Work instruction:
Your result should be the lines holding the word "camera", copied from the entries below.

━━━━━ Excerpted data ━━━━━

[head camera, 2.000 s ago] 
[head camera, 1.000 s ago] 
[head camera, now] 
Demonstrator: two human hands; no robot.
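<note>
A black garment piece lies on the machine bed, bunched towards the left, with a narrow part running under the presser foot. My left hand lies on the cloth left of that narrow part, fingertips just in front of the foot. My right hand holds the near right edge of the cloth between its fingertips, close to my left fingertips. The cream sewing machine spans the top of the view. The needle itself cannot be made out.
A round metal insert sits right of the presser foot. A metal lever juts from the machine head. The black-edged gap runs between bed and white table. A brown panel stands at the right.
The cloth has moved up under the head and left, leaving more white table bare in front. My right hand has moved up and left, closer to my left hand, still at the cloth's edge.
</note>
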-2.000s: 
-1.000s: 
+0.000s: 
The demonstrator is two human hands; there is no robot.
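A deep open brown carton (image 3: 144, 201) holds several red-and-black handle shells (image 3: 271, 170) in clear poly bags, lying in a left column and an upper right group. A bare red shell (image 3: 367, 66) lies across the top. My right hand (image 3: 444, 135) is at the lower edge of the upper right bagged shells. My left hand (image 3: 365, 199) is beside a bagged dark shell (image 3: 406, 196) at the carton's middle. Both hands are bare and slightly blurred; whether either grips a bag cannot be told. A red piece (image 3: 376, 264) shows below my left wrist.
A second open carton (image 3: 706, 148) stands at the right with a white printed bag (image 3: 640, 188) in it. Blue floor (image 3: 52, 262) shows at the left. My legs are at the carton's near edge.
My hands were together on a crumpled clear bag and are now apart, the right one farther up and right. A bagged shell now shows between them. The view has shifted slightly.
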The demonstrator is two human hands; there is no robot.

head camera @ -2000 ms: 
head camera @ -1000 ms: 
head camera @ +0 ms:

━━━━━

Result for this exercise:
[head camera, 2.000 s ago] 
[head camera, 1.000 s ago] 
[head camera, now] 
head camera @ -2000 ms: 
head camera @ -1000 ms: 
head camera @ +0 ms:

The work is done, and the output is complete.